--- DATA BLOCK ---
========

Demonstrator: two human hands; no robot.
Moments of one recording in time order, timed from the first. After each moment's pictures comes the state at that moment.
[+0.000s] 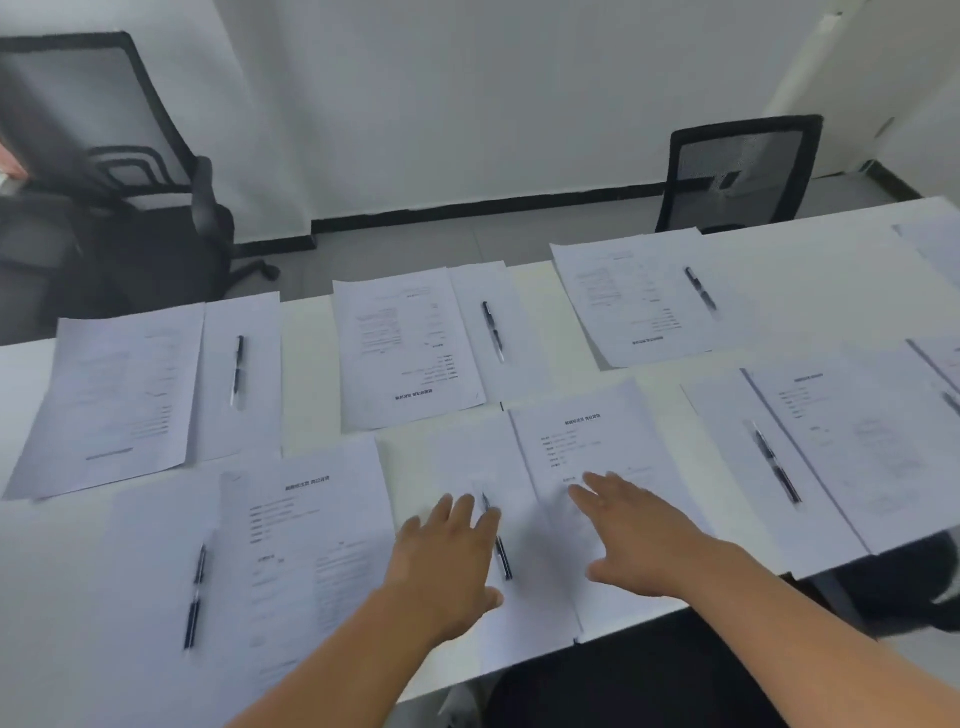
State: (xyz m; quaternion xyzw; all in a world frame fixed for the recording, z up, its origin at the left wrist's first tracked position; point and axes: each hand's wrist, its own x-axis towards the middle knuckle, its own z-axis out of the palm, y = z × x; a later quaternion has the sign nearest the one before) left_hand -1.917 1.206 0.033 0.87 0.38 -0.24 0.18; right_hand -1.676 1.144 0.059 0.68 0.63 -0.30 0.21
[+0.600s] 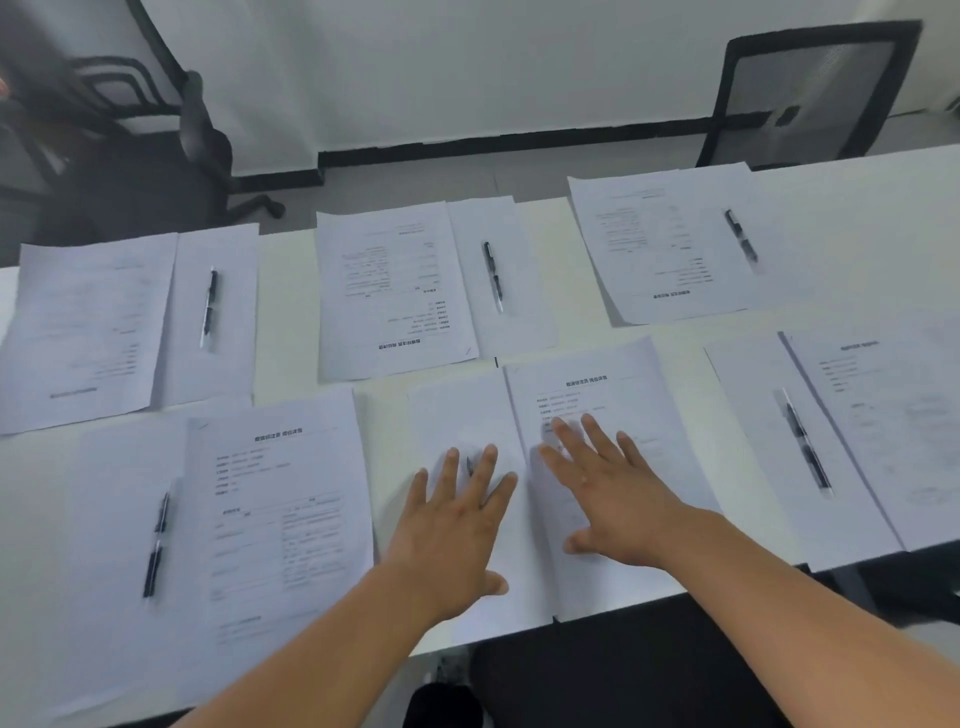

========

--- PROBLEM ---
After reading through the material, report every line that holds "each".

--- EXERCISE RESULT ---
Moments of one recording in time order, timed from the first. After each moment's pictures comes the state at that moment.
State: (xyz m; quaternion xyzw; all in a world frame fixed for the recording, z up, its origin at the left wrist's first tracked position; point and axes: each hand's wrist, its own x-axis towards the middle knuckle, its own z-axis out of the palm, y = z × x; a later quaternion has the sign nearest the one before) left_hand -1.917 1.206 0.033 0.87 0.38 -0.24 0.18; right_hand -1.676 1.144 0.059 0.68 0.63 -0.30 0.21

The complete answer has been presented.